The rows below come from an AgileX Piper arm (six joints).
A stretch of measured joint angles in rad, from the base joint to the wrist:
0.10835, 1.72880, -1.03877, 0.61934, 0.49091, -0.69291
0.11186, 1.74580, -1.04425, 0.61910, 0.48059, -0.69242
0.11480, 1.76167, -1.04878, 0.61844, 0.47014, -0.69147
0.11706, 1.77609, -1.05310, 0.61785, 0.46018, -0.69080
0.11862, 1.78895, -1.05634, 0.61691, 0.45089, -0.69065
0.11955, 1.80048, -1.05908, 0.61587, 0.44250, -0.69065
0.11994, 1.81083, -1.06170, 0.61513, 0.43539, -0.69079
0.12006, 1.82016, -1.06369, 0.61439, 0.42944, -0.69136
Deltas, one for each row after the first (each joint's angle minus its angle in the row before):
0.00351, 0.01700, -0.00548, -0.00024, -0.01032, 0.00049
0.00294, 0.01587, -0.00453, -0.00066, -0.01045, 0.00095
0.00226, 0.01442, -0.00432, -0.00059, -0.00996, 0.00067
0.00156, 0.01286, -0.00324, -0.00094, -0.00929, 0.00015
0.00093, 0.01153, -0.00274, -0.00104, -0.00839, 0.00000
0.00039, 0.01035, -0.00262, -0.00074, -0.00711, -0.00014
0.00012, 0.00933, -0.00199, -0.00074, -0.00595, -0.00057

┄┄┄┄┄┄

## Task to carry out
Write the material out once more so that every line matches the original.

## Written answer
The rows below come from an AgileX Piper arm (six joints).
A stretch of measured joint angles in rad, from the base joint to the wrist:
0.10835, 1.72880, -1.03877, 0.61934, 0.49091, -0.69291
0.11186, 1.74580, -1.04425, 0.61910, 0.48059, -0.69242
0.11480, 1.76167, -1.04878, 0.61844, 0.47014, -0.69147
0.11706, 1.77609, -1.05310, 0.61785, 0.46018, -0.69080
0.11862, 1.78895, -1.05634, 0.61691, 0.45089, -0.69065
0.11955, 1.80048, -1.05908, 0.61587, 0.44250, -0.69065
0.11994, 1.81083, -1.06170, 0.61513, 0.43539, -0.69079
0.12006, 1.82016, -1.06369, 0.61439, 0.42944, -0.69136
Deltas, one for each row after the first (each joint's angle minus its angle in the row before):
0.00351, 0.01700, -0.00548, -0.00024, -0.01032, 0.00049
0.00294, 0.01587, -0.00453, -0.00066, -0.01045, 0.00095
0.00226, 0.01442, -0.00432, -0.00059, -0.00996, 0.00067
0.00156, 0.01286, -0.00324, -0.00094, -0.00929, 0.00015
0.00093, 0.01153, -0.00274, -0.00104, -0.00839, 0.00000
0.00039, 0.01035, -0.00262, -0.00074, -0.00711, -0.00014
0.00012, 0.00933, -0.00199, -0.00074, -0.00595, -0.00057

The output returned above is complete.